> Work order: Your answer should consist of every line from the records that holds the string "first".

BEGIN Available records

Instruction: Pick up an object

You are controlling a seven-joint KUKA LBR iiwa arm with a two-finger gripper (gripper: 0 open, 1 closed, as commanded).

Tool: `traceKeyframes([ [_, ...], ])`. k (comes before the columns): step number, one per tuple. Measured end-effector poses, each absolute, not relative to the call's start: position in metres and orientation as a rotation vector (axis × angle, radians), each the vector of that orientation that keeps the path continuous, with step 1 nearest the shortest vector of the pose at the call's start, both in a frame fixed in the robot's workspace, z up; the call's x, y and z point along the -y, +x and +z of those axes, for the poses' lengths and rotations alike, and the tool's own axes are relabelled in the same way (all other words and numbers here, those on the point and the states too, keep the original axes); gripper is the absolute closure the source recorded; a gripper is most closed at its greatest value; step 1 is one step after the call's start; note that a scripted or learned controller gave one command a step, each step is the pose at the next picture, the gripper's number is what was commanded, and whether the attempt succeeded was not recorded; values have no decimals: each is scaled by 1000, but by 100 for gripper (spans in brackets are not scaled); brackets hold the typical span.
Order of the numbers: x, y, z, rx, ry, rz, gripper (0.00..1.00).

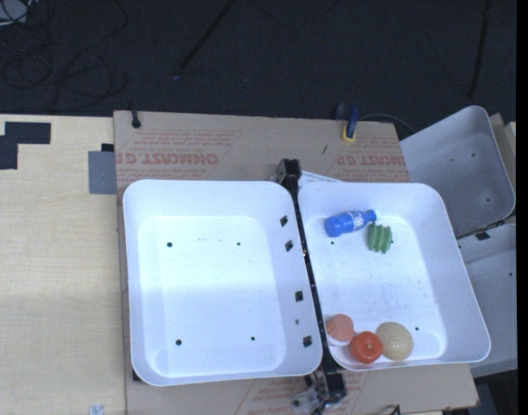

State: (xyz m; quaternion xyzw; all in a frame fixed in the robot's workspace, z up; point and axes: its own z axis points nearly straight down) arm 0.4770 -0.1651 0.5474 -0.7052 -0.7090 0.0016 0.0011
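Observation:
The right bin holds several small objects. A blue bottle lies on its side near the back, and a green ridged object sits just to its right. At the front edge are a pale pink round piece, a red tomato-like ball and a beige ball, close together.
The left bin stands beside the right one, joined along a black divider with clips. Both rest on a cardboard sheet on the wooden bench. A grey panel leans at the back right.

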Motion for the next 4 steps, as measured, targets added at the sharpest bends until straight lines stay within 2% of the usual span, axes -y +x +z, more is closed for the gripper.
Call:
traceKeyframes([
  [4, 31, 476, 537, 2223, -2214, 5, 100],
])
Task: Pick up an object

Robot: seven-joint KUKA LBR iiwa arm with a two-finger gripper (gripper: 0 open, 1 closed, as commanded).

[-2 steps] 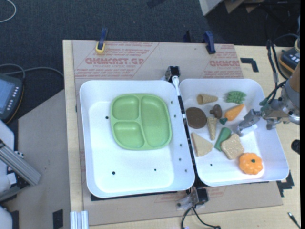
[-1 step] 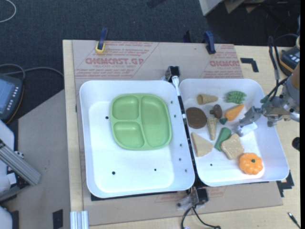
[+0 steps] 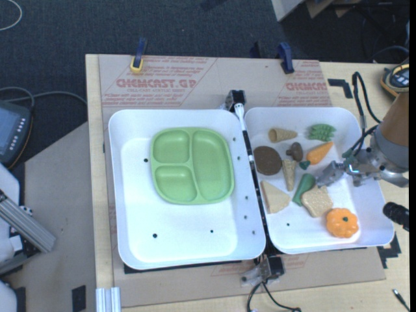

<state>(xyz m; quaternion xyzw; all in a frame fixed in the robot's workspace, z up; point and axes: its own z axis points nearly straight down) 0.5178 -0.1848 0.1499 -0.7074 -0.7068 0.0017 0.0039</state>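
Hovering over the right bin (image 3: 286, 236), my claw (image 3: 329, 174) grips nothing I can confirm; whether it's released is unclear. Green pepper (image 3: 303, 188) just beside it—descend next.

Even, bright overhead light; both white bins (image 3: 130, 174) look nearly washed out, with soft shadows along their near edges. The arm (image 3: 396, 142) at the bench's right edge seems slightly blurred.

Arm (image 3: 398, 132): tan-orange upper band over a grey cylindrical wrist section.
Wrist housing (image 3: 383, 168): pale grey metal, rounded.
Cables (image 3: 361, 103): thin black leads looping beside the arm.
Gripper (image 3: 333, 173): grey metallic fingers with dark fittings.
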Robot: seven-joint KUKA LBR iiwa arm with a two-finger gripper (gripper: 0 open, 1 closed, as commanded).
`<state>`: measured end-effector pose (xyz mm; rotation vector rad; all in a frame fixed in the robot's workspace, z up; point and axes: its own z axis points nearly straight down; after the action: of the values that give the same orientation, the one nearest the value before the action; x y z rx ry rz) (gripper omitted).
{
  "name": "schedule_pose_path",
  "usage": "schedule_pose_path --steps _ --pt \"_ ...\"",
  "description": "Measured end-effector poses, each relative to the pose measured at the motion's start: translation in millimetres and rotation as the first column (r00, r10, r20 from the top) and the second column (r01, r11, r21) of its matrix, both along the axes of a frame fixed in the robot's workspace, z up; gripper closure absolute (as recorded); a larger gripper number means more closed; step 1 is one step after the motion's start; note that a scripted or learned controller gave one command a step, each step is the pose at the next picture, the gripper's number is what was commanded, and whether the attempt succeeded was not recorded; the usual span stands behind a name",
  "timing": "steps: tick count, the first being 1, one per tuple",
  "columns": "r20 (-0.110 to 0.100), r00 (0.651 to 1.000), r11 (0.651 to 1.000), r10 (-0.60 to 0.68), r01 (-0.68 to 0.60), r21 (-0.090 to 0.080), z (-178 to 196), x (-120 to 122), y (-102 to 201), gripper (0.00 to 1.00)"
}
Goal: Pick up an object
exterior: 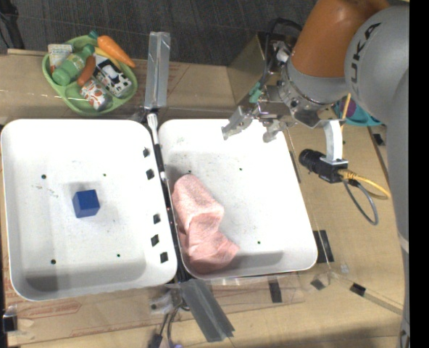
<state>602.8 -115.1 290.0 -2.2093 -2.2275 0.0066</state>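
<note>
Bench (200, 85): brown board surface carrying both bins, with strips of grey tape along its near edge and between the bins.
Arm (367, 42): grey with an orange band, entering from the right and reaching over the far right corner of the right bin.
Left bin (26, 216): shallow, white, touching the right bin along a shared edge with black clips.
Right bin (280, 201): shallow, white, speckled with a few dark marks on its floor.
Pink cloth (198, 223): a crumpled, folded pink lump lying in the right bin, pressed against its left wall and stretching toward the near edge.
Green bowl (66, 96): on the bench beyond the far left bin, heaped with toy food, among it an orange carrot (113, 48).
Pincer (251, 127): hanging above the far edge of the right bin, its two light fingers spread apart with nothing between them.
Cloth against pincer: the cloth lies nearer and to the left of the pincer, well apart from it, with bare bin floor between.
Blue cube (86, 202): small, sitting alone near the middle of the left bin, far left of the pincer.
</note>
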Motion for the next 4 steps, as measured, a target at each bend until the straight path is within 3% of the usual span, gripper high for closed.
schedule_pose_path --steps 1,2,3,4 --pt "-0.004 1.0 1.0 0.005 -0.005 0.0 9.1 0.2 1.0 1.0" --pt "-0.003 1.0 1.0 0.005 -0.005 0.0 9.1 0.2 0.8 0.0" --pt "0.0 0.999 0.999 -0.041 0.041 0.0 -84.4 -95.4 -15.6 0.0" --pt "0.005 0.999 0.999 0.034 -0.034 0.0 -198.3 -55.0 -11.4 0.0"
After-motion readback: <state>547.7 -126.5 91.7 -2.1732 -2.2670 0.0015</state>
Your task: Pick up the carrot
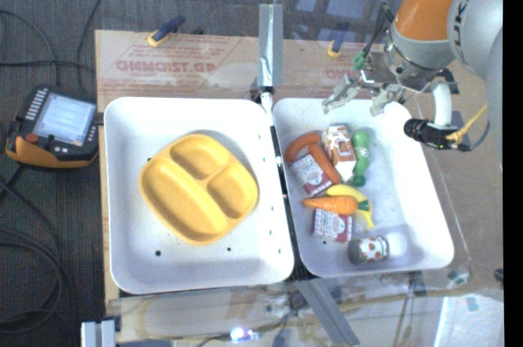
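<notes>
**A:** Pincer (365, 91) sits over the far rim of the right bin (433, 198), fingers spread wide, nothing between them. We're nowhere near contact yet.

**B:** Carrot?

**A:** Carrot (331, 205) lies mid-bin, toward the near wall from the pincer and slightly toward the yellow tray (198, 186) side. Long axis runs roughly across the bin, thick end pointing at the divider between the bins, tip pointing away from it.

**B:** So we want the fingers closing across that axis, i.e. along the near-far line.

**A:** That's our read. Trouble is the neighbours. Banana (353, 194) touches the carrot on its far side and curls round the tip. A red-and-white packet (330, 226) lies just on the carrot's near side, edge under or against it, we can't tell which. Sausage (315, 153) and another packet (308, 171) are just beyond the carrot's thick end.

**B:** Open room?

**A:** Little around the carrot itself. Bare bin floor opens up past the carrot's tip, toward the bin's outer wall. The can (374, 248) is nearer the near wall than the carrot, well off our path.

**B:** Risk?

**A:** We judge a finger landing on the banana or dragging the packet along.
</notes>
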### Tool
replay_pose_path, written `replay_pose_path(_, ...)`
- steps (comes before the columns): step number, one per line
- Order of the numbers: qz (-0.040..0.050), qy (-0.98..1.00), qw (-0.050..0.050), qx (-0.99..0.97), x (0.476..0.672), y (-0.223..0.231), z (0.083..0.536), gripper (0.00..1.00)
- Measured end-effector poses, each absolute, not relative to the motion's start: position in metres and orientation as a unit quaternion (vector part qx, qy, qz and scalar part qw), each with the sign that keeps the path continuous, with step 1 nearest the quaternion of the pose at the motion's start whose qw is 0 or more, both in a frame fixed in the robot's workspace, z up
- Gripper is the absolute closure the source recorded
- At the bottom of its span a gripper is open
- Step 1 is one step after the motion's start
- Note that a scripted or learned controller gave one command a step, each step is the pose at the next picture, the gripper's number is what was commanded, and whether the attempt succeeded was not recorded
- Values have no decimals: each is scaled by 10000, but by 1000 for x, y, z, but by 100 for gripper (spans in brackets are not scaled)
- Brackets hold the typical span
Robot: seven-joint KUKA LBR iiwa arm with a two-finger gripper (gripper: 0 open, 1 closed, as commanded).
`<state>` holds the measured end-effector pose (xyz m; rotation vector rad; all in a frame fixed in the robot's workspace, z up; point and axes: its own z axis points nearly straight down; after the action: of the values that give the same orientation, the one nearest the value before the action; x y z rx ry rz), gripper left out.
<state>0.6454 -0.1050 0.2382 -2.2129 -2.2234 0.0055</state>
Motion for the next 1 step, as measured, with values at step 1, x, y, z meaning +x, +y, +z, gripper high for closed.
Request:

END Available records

> Solution to the exercise:
  "description": "Measured end-effector poses, each relative to the pose measured at the motion's start: translation in millimetres and rotation as the first column (r00, r10, r20 from the top) and the second column (r01, r11, r21) of its matrix, both along the axes of a frame fixed in the robot's workspace, z up; gripper closure absolute (as recorded); a larger gripper number means more closed; step 1 is one step after the motion's start; note that a scripted or learned controller gave one command a step, each step is the pose at the next picture, the gripper's number is what was commanded, and whether the attempt succeeded was not recorded; the usual span stands behind a name",
  "timing": "steps: tick count, the first being 1, one per tuple",

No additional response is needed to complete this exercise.